Use of Benzoylacrylic-labelled Oligonucleotides to Create Hydrolytically Stable, Site-specific Protein Conjugates
Introduction
Many existing methods for conjugating oligonucleotides to biomolecules suffer from several drawbacks, including a lack of site-specificity (hence formation of heterogeneous mixtures), poor control over stoichiometry, and hydrolytic instability, which can be especially problematic in in vivo applications.
Conjugation Method
Konc et al. (References) describe a new conjugation strategy using a benzoylacrylic acid pentafluorophenyl ester reagent (BA-PFP2). This reagent labels amino-modified oligonucleotides with a benzoylacrylic (BA) tag, which can subsequently react with accessible cysteine residues or other thiols on biomolecules via Michael addition to yield a stable thioether linkage. The study is remarkable for its exceptionally detailed characterization of conjugates by mass spectrometry (see Supplementary Information).

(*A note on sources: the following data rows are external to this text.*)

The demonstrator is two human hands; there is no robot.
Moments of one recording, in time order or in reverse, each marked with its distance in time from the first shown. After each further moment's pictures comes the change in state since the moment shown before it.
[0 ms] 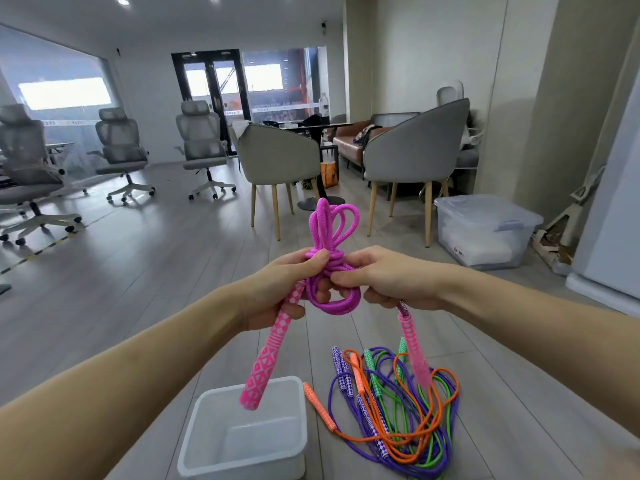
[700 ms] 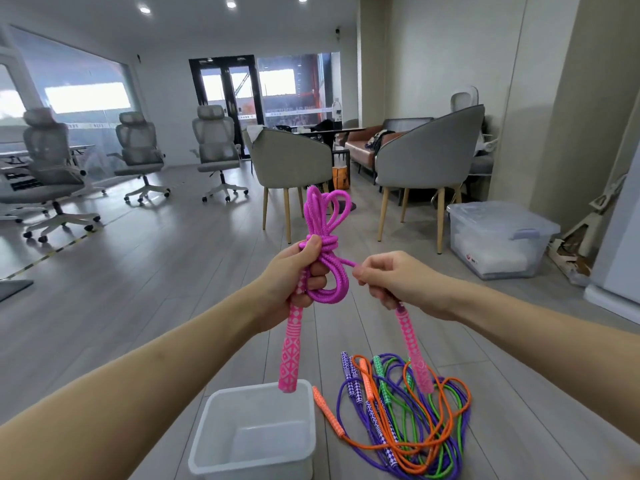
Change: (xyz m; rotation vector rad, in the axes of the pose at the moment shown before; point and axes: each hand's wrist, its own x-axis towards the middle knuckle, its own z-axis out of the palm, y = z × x) left_hand 0.000 -0.002 0.000 -0.173 0.215 0.139; right_hand 0.016 0.029 -0.005 0.017 0.204 -0.083
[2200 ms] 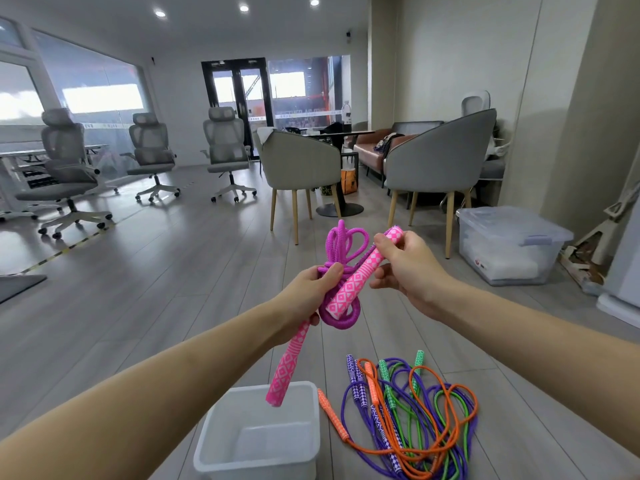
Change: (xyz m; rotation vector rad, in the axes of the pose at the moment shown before) left_hand 0.012 -0.029 0.000 0.449 0.142 -0.106; right_hand 0.014 -0.024 0.018 0.395 0.410 0.003
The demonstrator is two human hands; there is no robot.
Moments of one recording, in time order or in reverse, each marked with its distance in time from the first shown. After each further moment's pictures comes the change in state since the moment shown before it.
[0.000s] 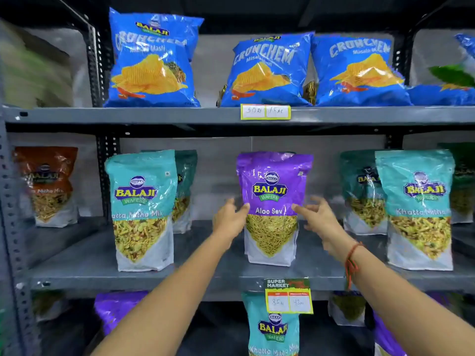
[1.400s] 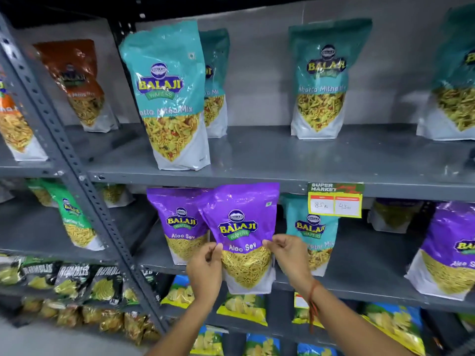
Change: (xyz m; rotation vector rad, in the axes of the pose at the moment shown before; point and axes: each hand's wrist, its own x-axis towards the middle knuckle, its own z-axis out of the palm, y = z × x) left_hand -0.206 -0.278 -0.017 0.043 0.413 -0.179; right_hand -0.190 0.238 0.119 -0.158 -0.340 0.086
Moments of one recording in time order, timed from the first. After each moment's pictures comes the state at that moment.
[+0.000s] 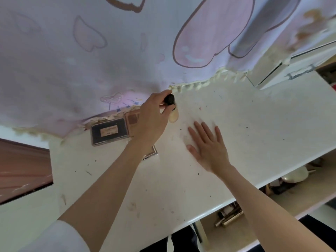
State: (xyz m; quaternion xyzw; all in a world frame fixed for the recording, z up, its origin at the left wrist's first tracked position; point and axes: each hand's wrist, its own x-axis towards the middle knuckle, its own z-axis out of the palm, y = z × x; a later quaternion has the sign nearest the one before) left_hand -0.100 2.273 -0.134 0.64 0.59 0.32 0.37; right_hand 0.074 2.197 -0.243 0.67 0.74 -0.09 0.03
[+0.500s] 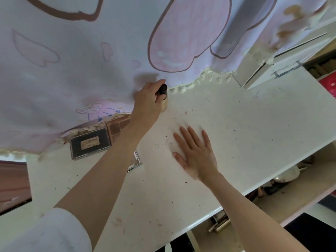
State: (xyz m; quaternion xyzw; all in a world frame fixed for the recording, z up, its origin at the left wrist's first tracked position) left_hand -0.065 2.333 -0.157 0.71 0.56 0.29 0.32; right_hand 0.078 2.198 -0.249 0.66 0.75 -0.08 0.03
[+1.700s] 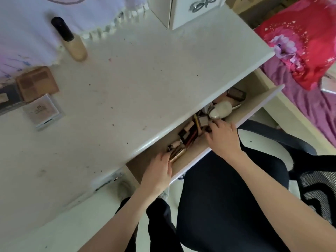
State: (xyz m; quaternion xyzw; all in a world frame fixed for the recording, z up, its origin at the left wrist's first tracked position) left_hand 0.049 2.007 -0.275 0.79 0.49 -0.03 0.37; right_hand 0.273 2.007 -0.255 0.81 0.57 -0.11 0.09
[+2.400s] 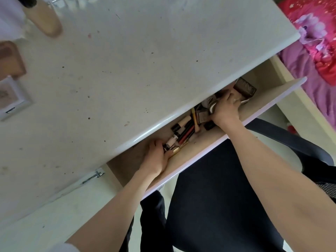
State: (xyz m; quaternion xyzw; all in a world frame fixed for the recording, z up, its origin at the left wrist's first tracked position) left_hand 0.101 2.037 -0.321 0.65 0.60 -0.11 0.45; right_hand 0.331 2.089 -0.309 0.89 0.39 -0.23 0.07
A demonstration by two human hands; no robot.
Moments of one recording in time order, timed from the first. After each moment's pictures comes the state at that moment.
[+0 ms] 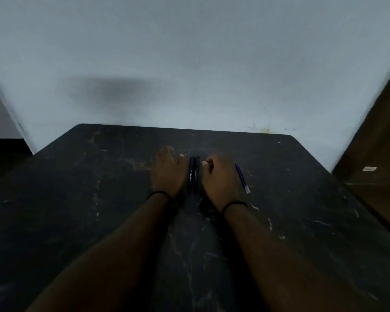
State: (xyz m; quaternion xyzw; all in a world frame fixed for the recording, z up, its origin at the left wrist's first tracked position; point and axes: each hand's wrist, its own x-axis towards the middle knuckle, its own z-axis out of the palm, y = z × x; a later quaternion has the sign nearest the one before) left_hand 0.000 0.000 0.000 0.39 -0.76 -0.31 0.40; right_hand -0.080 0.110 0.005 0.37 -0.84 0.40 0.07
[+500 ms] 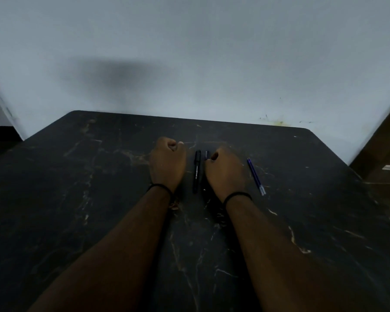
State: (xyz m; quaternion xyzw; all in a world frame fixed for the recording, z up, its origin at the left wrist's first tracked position) left_hand -0.020 -0.032 -0.013 0.42 -0.68 -0.37 0.47; right_hand -0.099 0.074 -0.003 0.30 -0.87 0.39 0.02
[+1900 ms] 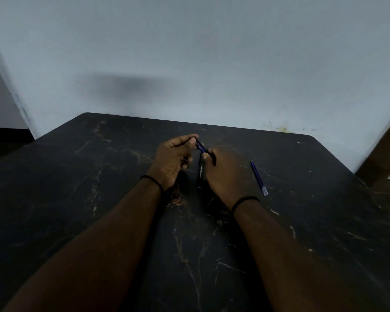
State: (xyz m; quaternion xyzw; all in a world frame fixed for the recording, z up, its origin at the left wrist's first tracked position) left_hand 0.000 -0.033 -0.001 0.16 -0.58 -0.71 0.36; right_hand -0.083 0.083 0.003 0.42 -0.82 0.40 0.02
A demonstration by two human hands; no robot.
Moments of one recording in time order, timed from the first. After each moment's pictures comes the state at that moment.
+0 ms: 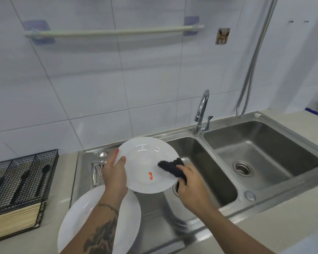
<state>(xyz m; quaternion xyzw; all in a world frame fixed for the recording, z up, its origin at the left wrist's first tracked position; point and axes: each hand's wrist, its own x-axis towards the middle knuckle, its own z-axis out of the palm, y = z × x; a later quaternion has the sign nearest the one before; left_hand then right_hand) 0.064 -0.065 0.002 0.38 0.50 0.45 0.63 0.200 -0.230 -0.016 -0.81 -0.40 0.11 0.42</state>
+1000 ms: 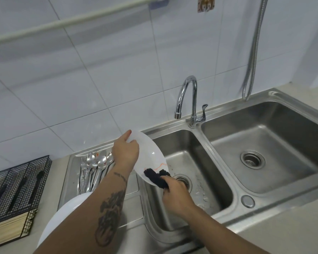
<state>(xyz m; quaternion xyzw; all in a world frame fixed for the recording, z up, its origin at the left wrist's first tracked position) 0.208 -0.052 0.020 0.62 0.58 0.34 0.41 0.270 -0.220 -0.059 -0.77 -0.42 0.31 0.37</state>
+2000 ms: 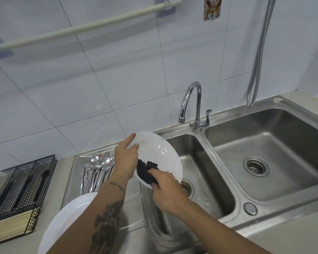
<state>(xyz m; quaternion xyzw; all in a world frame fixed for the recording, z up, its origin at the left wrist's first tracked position) 0.194 -0.066 0.029 0.58 0.53 0.37 0.50 0.264 -0.204 -0.017 -0.70 -0.54 0.25 0.38</state>
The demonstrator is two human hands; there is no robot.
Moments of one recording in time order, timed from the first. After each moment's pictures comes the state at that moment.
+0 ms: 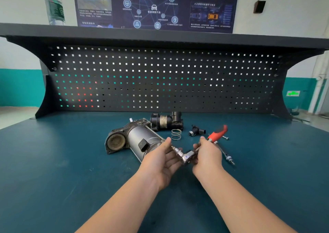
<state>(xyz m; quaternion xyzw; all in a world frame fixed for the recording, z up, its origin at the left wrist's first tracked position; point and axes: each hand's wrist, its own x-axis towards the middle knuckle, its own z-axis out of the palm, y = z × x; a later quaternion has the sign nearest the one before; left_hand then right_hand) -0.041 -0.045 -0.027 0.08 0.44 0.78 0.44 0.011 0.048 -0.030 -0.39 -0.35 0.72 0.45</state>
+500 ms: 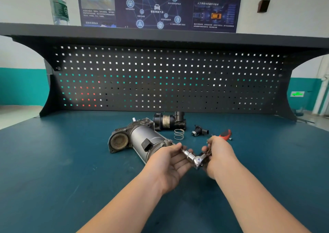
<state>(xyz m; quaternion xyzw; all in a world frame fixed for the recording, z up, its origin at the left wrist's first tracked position) -0.035 -0.050 -0.023 0.08 0.40 0.77 0.50 0.031 0.060 -0.002 -0.44 -0.35 0.75 0.34</state>
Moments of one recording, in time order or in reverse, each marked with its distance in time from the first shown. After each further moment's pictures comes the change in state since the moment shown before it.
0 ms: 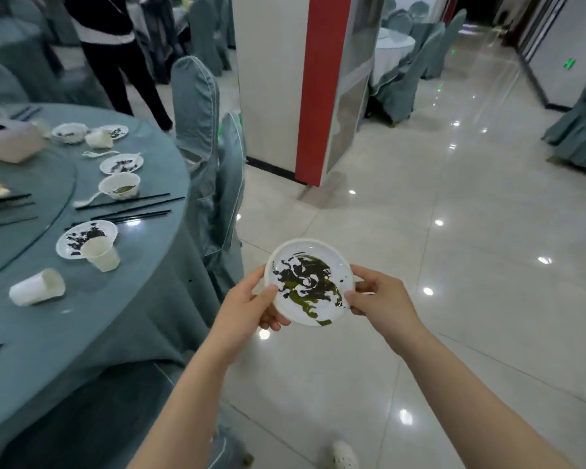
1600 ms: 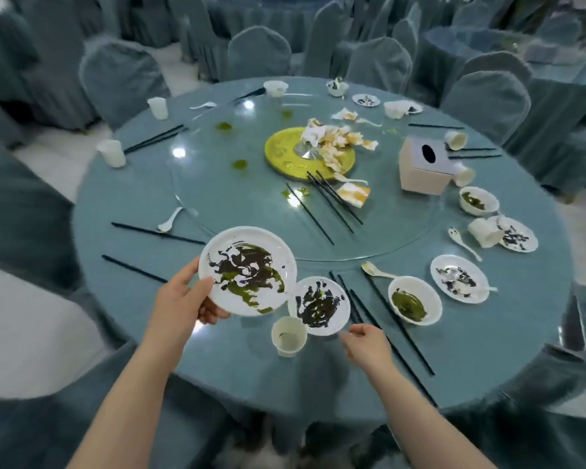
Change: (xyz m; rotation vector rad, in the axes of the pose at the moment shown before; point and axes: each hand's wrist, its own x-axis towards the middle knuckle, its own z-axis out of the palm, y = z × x) left_hand 0.091 -0.029 -0.307 -0.328 1.826 -0.214; right_hand 0.408 -0.081 0.534 -0.643 -1.188 -0.175
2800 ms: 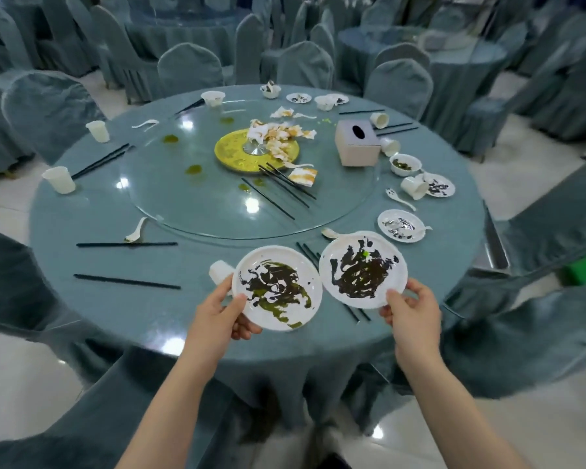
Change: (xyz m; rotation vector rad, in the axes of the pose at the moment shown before) left_hand -0.083 -0.022 0.019 0.043 -0.334 -0.002; right_hand -0.158 0.008 -0.063 0.682 0.475 -0.212
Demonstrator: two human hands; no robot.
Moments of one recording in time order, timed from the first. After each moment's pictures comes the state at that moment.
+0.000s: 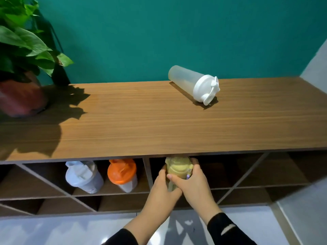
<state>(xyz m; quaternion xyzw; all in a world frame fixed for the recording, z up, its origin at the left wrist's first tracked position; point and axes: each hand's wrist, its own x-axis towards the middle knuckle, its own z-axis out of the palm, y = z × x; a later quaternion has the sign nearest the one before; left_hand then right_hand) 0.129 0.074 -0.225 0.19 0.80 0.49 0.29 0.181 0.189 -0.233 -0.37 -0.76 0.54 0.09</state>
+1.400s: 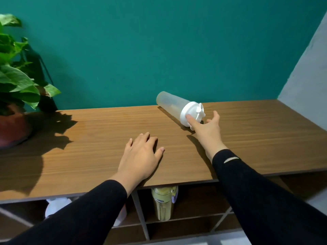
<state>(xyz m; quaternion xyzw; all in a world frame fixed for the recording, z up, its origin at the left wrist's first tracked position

Figure 1. BA-PFP2 linker showing points of attachment of thiol and amine ligands
The PFP ester was chosen over the more commonly used NHS ester due to its superior hydrolytic stability. The BA tag provides an alternative to the maleimide functionality commonly used in bioconjugation reagents. Surprisingly, the BA tag exhibits similar reaction kinetics to maleimide, but with enhanced stability and fewer side reactions.
Single-stranded BA-modified oligonucleotides (11-mer, 25-mer and 50-mer) and a double-stranded 19-mer were reacted with proteins or antibodies bearing a solvent-accessible cysteine residue (native or engineered) under mild conditions (pH ~8, 25–37°C, 30–60 min). The set of proteins included ubiquitin K63C, the C2A domain of synaptotagmin-I C2Am-C95, human serum albumin C34, and annexin V C315, as well as antibodies, including full IgGs (heavy and light chains) with engineered cysteines and nanobodies.
Site-specific Antibody-oligo conjugate Performance
The authors reported advantages of this conjugation technology include greater stability during the oligonucleotide-labeling step and also improved stability of the final conjugate, compared with equivalent maleimide-based reagents. For example, maleimido-propionic acid NHS ester was converted not only to the desired product but also to maleamic acid (the hydrolysis product of maleimide) which prevents any reaction with proteins. Although the conditions used (pH 8) were primarily optimized for BA rather than for maleimide, the data clearly indicate that the BA functionality is more stable. The maleimide-oligonucleotide derivative underwent complete hydrolysis to maleamic acid after 24 h at 37°C, as demonstrated by LC-MS analysis (mass increase of +18 Da, consistent with water addition) rather than cleavage or linker loss. In contrast, the profile for the BA-labeled oligonucleotide remained unchanged under the same incubation conditions.
Stability tests of the DNA-protein/antibody conjugates in human plasma (10% plasma in PBS, pH 7.4, at 37°C) showed that the BA-oligonucleotide-conjugated nanobody (2Rb17c-C138-ss11-mer) remained intact for over 72 h, as confirmed by LC-MS. This result indicates that the BA linkage, and the conjugate itself, is stable in biologically relevant fluids and not subject to retro-Michael addition or thiol-exchange reactions (e.g., with glutathione).
Engineered cysteine residues in therapeutic antibodies were exploited with BA chemistry to achieve site-specific conjugation, as demonstrated with anti-EGFR2 antibody Thiomab LC-V205C and anti-CD33 antibody Gemtuzumab and its variants. Notably, in antibodies lacking additional cysteines, no undesired modification with BA analogues was observed. BA conjugates were also successfully employed in fluorescence and super-resolution microscopy (DNA-PAINT).
Summary
Overall, the benzoylacrylic-based conjugation chemistry overcomes many limitations of traditional maleimide/NHS crosslinkers, particularly regarding hydrolytic stability, a critical factor in some in vivo applications. Unfortunately, unlike with maleimide-based linkers, the BA-PFP2 reagent is not commercially available, though details of the synthesis are given.